▶ How to complete this task
In the entries below, the lines from the one with "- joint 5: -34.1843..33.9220" through the one with "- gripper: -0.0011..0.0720" are to be copied exactly; both ends count.
**** Data to use
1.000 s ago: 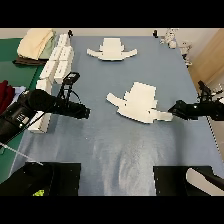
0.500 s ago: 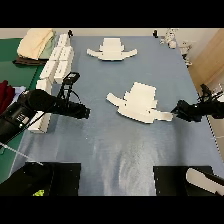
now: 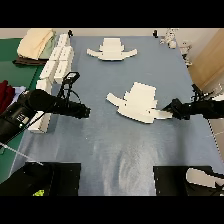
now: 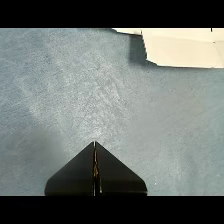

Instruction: Fold the box.

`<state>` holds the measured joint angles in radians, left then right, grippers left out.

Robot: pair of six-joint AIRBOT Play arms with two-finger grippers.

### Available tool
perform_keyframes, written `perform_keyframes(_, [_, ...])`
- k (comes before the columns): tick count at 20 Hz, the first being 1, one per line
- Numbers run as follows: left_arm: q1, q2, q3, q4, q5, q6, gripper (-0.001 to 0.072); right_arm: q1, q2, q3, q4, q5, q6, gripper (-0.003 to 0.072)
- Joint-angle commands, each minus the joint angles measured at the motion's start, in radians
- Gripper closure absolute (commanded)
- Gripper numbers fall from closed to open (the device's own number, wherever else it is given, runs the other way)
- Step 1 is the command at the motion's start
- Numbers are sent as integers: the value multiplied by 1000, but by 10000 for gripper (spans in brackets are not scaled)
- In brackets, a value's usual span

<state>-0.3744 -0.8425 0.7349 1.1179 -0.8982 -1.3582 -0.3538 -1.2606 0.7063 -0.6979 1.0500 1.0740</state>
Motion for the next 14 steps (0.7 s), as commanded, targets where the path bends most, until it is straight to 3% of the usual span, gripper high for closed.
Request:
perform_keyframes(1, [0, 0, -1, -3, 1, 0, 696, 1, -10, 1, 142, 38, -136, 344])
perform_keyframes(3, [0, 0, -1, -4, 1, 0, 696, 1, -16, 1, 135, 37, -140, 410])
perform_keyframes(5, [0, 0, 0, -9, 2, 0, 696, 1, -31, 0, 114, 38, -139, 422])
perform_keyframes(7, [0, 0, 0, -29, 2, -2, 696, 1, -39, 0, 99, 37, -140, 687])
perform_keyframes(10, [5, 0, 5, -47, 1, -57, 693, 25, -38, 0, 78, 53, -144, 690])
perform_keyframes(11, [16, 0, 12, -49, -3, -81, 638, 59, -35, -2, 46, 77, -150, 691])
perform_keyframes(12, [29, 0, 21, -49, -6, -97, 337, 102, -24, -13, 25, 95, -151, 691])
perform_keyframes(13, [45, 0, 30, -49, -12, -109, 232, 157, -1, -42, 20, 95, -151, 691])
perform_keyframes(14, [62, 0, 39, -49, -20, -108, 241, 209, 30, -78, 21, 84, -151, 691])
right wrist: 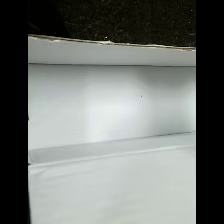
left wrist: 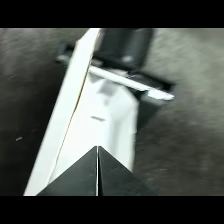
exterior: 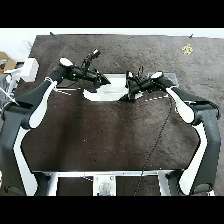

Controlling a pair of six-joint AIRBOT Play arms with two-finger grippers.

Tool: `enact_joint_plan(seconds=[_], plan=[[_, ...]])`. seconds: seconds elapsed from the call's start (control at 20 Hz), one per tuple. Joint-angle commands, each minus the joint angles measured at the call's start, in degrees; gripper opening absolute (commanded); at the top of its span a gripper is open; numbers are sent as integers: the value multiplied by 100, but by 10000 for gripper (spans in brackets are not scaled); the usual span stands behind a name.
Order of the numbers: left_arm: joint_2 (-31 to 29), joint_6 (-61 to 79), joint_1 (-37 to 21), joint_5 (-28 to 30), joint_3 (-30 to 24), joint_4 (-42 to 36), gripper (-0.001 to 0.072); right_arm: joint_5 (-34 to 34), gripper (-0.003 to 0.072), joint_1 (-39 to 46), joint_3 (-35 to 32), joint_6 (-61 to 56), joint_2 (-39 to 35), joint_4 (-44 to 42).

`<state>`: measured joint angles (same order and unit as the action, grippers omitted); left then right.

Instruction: Fold the box and place the chain.

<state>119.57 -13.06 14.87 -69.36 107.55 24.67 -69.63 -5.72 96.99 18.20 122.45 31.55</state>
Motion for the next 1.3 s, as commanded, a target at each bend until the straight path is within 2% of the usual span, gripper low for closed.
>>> enact_joint_plan(seconds=[0.0, 0.35, 0.55, 0.8, 1.25], plan=[[4, -33, 2, 619, 4, 634, 13, -4, 476, -2, -2, 0, 4, -2], [57, -44, 9, 1045, -48, 688, 14, -2, 477, -2, -2, -2, 4, -2], [107, -177, 9, 1019, -59, 994, 14, -2, 476, -2, -2, 0, 4, -2], [293, -258, 9, 682, -61, 1261, 13, -2, 476, -2, -2, 0, 4, -2], [262, -297, 90, 610, 42, 1200, 13, -2, 476, -2, -2, 0, 4, -2]])
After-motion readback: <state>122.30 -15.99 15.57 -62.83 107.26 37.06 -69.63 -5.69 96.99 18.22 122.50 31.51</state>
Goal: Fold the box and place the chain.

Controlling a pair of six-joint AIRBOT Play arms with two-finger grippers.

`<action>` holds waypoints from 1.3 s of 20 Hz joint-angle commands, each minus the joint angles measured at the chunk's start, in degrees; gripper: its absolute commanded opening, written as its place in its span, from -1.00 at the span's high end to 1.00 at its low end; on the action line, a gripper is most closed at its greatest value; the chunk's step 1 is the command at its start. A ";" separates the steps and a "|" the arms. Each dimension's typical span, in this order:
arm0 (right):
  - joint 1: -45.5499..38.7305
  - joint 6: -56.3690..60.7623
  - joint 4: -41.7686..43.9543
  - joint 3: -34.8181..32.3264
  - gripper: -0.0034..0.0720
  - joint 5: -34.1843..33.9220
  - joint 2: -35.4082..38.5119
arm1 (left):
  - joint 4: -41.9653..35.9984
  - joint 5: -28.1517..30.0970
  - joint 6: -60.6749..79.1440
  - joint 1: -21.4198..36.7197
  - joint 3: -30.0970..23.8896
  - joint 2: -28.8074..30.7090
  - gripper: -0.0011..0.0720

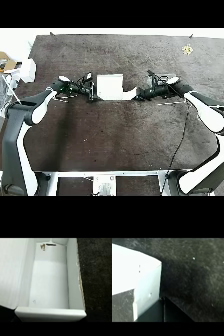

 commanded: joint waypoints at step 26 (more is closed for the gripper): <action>8.96 4.39 -0.59 9.84 -0.38 -0.28 -1.03 | 0.02 0.02 0.02 0.00 -0.02 -0.02 0.18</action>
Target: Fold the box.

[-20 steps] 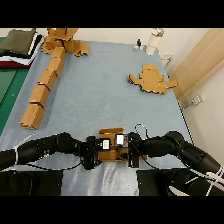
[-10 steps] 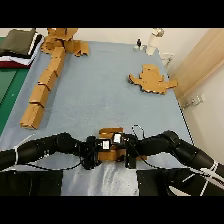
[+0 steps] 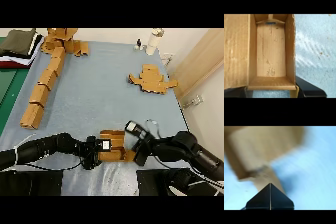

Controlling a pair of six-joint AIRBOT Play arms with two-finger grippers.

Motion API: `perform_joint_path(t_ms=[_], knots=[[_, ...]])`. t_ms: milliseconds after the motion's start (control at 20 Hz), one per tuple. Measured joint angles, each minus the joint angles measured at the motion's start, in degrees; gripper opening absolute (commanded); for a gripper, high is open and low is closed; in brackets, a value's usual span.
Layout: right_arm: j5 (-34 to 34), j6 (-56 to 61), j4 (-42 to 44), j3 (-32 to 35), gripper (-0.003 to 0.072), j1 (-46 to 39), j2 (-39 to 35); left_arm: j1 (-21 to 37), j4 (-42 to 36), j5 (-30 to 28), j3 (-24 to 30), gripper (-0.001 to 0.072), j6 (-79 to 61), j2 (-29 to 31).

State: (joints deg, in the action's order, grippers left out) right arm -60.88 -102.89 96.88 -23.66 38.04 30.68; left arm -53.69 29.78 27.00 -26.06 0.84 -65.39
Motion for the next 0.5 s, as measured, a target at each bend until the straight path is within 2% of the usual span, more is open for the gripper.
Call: perform_joint_path(t_ms=[200,350,500], knots=[[-8.6,24.8,-12.1,-1.3,0.0003,-4.9,-5.0,0.0,0.0,0.0,0.0,0.0439,0.0,0.0],[-11.8,33.0,-10.8,-0.1,0.0003,-10.4,-5.2,0.0,0.0,0.0,0.0,0.0439,0.0,0.0],[-11.7,36.4,-6.2,2.6,0.0002,-13.8,-3.6,0.0,0.0,0.0,0.0,0.0439,0.0,0.0]])
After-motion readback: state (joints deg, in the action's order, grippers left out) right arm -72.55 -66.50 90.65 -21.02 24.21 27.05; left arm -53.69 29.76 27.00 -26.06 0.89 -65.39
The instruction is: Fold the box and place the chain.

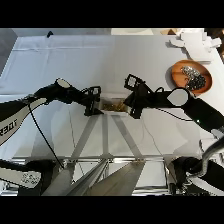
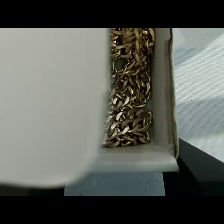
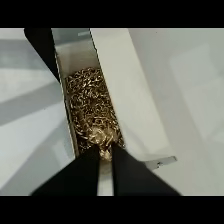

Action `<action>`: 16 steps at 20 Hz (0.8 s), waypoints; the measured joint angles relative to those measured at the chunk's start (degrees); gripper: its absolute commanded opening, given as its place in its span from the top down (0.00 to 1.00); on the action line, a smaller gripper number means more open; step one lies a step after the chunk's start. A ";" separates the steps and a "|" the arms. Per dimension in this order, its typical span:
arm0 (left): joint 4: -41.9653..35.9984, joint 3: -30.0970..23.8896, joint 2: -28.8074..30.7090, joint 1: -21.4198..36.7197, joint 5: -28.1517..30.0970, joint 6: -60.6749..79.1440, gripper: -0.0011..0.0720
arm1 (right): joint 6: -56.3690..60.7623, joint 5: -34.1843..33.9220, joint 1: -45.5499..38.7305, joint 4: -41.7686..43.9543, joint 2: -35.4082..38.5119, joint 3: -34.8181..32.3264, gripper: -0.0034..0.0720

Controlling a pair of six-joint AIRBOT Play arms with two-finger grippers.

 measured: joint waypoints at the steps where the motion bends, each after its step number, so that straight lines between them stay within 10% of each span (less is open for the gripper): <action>1: 0.00 0.00 0.00 0.00 0.00 -0.02 0.55 | 0.33 0.90 -0.02 -0.28 -0.04 0.00 0.70; 8: 0.00 0.00 0.00 0.00 0.00 0.00 0.55 | 2.16 13.05 -0.74 -0.87 -0.15 2.67 0.75; 16: 0.00 0.00 0.00 0.00 -0.02 0.00 0.55 | 11.65 28.09 -8.11 -0.42 -10.84 21.81 0.74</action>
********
▶ Expected output
  - joint 5: -34.1843..33.9220
  - joint 2: -35.4082..38.5119
arm1 (left):
  - joint 4: -41.9653..35.9984
  - joint 5: -28.1517..30.0970
  - joint 6: -60.6749..79.1440
  - joint 1: -21.4198..36.7197
  - joint 3: -30.0970..23.8896
  - joint 2: -28.8074..30.7090
  - gripper: -0.0011..0.0720

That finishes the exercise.